9 Ekim 2014 Perşembe günü, Ankara Üniversitesi Cebeci Kampüsü’ne, Rektörlüğün yazılı izni ile giren polisin, çok sayıda öğrencinin yanı sıra o esnada okulda olup öğrencilerini korumaya çalışan öğretim elemanlarını darp ederek gözaltına aldığının hatırlatıldığı açıklamada, konuyla ilgili A.Ü. Siyasal Bilgiler Fakültesi tarafından gözaltıların ardından yapılan açıklamaya atıf yapıldı.

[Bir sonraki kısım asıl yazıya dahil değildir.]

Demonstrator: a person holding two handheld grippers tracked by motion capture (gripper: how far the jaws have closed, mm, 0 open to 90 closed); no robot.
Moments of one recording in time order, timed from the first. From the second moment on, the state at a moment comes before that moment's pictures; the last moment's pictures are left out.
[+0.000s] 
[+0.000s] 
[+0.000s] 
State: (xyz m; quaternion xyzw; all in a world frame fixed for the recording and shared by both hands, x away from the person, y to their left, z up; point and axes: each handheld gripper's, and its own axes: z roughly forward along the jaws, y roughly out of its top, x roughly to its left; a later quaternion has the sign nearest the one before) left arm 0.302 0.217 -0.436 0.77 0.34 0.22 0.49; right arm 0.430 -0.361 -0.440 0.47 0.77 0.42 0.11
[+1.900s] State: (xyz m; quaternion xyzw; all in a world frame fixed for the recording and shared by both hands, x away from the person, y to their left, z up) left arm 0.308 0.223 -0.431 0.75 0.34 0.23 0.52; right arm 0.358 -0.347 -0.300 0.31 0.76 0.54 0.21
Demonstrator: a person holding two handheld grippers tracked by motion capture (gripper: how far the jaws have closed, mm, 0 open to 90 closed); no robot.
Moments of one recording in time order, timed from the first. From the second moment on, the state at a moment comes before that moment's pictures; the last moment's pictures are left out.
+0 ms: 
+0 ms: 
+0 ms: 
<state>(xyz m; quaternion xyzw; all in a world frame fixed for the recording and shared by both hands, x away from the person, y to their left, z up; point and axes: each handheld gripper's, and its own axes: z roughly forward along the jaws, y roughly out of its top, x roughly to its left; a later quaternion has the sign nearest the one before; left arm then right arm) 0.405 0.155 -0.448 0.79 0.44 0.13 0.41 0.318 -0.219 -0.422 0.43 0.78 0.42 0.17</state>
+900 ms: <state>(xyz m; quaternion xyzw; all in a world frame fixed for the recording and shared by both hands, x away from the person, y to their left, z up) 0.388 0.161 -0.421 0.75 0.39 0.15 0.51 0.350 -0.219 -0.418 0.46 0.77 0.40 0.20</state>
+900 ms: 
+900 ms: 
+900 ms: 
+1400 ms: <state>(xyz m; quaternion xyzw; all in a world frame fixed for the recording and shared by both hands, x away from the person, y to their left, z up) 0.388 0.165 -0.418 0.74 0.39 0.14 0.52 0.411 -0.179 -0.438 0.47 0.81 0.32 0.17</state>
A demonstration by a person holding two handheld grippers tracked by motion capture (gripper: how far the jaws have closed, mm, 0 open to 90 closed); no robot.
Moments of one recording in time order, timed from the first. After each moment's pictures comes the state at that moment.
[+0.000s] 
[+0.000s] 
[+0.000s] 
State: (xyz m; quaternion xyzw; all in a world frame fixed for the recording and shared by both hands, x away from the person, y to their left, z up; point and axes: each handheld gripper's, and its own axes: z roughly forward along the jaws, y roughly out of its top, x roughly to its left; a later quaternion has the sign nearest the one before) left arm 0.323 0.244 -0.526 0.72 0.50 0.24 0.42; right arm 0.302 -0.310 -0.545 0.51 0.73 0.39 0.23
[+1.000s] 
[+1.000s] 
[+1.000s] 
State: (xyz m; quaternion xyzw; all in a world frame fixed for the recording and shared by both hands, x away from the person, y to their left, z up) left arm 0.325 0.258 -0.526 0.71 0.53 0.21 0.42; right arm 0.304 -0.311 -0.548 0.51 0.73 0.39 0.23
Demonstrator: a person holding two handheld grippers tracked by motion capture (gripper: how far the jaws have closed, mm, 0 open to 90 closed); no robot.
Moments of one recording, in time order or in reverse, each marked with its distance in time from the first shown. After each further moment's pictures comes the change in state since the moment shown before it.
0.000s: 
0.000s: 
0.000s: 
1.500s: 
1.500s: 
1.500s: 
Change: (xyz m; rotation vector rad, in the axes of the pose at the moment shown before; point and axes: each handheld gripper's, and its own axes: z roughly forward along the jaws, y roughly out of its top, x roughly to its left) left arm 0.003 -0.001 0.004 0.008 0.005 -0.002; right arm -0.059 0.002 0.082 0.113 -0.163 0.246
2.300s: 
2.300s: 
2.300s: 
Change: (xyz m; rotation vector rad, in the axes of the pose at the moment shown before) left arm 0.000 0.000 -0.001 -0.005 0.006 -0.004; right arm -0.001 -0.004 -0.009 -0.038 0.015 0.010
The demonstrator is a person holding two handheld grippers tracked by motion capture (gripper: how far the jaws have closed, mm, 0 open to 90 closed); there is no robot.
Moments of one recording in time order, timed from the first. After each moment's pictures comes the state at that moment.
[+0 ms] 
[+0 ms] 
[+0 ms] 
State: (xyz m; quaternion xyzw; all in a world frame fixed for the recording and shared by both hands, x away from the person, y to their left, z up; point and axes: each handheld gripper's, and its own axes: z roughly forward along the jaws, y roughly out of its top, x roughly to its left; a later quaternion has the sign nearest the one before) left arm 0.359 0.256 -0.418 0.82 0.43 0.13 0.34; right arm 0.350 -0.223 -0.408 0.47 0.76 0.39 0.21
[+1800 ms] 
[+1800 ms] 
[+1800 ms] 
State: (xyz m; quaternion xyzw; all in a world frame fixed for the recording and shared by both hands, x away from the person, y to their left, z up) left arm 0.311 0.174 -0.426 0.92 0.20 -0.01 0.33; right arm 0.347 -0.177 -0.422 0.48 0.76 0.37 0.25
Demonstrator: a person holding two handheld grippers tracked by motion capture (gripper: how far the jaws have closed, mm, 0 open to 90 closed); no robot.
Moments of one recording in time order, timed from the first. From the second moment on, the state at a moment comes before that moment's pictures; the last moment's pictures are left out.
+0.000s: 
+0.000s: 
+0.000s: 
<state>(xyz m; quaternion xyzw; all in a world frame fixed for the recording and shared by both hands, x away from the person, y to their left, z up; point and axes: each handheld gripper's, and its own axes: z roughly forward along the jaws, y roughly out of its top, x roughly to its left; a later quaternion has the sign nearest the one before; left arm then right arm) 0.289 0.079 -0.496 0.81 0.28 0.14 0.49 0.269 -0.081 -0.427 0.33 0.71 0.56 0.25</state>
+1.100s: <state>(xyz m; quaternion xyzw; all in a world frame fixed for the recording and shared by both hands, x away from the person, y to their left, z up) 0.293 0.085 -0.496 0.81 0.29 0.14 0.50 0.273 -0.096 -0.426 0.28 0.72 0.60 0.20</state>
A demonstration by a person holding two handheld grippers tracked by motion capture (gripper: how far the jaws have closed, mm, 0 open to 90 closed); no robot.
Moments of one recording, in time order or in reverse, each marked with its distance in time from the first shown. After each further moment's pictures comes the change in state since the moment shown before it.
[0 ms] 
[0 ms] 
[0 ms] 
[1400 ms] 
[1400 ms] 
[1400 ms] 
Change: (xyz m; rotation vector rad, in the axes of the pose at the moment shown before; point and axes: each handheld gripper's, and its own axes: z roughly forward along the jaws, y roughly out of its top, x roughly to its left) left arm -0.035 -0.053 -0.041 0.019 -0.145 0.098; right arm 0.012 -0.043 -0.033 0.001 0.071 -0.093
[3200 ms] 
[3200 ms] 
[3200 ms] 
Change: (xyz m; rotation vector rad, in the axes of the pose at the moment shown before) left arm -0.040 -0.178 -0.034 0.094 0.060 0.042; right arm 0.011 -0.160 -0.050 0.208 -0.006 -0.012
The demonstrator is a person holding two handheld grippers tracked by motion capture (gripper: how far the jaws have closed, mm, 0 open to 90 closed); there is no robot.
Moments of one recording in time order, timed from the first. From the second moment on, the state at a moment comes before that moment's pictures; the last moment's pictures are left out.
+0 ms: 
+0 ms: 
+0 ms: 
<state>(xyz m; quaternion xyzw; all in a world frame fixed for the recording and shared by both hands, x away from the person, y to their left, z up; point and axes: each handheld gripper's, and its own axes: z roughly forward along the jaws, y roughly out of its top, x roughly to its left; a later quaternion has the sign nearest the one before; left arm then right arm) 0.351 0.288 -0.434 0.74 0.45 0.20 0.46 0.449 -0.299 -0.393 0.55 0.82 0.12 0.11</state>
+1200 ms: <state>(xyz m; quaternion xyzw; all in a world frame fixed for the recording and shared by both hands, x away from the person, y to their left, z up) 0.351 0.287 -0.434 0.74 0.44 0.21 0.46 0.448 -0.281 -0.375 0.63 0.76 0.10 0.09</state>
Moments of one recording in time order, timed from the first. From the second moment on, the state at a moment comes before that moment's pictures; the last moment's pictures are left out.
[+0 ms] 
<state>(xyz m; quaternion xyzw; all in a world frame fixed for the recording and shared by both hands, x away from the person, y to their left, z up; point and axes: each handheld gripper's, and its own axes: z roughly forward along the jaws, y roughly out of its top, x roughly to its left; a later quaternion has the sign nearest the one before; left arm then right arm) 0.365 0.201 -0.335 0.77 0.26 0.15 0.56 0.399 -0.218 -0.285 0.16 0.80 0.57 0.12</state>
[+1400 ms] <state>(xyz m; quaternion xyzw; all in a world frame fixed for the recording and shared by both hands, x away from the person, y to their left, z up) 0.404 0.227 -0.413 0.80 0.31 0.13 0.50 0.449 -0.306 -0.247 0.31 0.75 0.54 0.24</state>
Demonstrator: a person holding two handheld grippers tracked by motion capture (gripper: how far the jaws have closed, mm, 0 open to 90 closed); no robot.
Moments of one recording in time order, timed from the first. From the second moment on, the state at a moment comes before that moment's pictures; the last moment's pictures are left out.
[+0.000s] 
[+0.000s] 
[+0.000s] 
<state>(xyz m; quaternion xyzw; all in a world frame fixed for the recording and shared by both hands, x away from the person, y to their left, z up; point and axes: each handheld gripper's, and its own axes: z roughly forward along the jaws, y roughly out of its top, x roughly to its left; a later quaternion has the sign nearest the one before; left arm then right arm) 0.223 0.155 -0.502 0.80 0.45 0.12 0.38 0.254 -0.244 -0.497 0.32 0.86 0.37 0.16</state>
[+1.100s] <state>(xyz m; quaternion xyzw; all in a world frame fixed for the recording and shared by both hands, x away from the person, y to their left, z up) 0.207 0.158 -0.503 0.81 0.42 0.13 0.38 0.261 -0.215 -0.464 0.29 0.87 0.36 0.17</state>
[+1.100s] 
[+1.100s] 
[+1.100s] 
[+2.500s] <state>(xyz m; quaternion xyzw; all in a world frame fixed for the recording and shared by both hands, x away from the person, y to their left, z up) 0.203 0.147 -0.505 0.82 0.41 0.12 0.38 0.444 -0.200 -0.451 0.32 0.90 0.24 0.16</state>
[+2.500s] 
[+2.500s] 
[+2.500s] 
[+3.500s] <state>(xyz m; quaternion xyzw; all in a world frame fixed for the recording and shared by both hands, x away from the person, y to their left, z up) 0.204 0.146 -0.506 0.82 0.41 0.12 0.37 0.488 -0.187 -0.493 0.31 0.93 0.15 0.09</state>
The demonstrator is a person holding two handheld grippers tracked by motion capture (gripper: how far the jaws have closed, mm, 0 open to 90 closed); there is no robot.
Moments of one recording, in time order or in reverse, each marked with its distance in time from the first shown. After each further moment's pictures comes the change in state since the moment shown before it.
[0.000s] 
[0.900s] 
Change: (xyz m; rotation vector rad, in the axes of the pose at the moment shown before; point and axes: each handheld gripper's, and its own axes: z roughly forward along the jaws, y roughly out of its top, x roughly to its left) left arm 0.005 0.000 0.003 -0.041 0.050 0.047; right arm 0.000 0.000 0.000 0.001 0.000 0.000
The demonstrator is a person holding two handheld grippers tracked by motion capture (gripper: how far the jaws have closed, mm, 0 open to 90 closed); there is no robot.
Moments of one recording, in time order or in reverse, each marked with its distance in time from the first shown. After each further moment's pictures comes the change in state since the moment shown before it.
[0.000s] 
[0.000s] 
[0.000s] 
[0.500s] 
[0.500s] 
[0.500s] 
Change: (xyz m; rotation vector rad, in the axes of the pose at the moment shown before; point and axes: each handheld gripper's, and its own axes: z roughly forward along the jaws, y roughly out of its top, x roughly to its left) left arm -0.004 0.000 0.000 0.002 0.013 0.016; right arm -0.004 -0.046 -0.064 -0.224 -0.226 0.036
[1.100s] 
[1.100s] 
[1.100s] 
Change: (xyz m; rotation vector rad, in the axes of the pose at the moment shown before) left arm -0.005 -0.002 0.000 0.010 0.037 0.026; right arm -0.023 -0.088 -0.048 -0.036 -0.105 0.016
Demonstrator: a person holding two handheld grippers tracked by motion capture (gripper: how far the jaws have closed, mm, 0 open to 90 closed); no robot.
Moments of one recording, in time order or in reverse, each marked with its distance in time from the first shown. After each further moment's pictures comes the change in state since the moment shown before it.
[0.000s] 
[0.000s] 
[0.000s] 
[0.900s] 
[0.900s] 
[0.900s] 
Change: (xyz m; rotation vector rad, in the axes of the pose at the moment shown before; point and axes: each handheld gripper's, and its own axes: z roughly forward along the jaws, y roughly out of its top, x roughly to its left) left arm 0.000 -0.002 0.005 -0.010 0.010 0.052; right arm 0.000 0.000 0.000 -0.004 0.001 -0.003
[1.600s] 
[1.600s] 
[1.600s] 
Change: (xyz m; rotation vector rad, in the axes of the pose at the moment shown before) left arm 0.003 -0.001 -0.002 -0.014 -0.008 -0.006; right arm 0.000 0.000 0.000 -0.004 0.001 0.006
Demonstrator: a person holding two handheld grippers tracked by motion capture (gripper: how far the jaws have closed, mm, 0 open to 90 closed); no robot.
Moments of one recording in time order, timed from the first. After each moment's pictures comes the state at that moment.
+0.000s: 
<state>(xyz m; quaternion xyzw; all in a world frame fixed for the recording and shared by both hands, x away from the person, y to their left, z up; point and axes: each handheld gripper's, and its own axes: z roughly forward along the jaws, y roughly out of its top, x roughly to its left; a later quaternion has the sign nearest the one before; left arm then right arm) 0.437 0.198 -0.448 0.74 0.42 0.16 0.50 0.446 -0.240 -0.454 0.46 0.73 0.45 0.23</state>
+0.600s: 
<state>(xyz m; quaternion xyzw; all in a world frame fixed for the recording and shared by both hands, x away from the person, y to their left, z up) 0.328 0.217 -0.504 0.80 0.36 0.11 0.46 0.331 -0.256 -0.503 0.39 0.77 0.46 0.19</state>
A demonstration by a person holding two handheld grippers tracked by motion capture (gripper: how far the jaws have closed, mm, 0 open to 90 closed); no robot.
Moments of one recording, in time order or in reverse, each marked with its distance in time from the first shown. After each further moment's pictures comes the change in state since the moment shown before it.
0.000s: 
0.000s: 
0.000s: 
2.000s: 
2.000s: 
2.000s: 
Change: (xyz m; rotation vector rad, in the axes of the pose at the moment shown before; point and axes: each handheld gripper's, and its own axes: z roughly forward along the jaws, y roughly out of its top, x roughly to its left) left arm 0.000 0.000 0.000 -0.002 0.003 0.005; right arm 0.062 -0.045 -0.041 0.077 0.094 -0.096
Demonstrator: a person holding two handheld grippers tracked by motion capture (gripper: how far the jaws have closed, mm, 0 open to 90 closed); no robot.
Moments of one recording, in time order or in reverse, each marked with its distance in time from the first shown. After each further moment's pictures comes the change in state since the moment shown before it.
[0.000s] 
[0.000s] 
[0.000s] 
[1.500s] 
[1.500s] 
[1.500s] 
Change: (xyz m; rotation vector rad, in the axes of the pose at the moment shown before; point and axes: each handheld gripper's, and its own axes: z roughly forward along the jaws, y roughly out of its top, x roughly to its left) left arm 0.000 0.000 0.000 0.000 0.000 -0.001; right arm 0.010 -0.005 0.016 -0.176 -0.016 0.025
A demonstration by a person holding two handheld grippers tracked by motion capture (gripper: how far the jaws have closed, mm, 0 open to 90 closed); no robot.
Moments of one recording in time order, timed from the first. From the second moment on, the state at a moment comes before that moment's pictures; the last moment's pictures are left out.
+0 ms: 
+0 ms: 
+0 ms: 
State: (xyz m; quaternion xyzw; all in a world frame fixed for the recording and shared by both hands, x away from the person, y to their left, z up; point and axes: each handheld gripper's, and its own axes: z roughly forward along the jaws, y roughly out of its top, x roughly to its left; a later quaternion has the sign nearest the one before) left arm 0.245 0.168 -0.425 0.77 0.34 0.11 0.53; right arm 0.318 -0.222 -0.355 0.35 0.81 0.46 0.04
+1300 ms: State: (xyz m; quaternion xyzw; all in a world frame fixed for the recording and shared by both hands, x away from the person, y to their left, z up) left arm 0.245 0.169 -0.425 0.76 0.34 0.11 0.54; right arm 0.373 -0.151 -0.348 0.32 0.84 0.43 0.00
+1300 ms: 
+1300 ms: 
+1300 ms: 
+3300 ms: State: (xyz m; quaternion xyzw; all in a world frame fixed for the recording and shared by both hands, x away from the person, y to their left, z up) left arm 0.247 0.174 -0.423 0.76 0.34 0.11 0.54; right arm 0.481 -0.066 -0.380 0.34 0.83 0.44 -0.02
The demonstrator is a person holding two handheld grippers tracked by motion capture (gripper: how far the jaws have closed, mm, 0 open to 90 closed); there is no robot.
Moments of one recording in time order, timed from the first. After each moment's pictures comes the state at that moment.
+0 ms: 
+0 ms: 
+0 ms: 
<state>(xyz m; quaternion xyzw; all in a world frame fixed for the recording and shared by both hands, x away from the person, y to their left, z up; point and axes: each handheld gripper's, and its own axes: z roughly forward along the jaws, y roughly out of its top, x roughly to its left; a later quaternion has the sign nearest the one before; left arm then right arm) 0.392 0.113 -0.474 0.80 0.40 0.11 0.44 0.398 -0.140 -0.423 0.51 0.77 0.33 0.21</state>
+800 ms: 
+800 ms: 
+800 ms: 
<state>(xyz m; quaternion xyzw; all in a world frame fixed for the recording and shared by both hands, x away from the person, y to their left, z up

A. Ü. Rektörlüğü tarafından işyerlerinden gözaltına alınan SBF öğretim elemanları Nail Dertli, Onur Can Taştan, Aysun Gezen, Celil Kaya ve İletişim Fakültesi öğretim elemanı İlkay Kara ile SBF lisansüstü öğrencisi Bedri Sinan Güneş hakkında soruşturma açıldığına vurgu yapılan açıklamada, soruşturmanın gerekçesinin ise; “Emniyet’in talebiyle, gözaltına alınma durumuna istinaden, yolu kapatma ve polise saldıran grup içinde yer alma, Ankara Valiliği talebiyle de, twitter hesaplarından “Cumhurbaşkanlığı makamına hakaret, devletin düzenini, siyasi, hukuki düzenini değiştirmek, Devletin ülkesi ve milletiyle bölünmez bütünlüğünü bozmak […] amacıyla hareket eden yasadışı terör örgütlerinin eylemlerini meşru göstermek, teşvik etmek ve övmek iddiası” olduğu belirtildi. Bu soruşturmaların dışında Siyasal Bilgiler Fakültesi araştırma görevlisi Ozan Değer’e ise twitter hesabından paylaştığı iletileri nedeniyle Cumhurbaşkanlığı makamına hakaret ve diğer nedenlerden bir soruşturma açıldığı belirtildi. SBF Akademik Kurulu açıklamasında, Emniyetin ve Valiliğin talebiyle açılan bu soruşturmaların hukuksuz olduğu kaydedildi.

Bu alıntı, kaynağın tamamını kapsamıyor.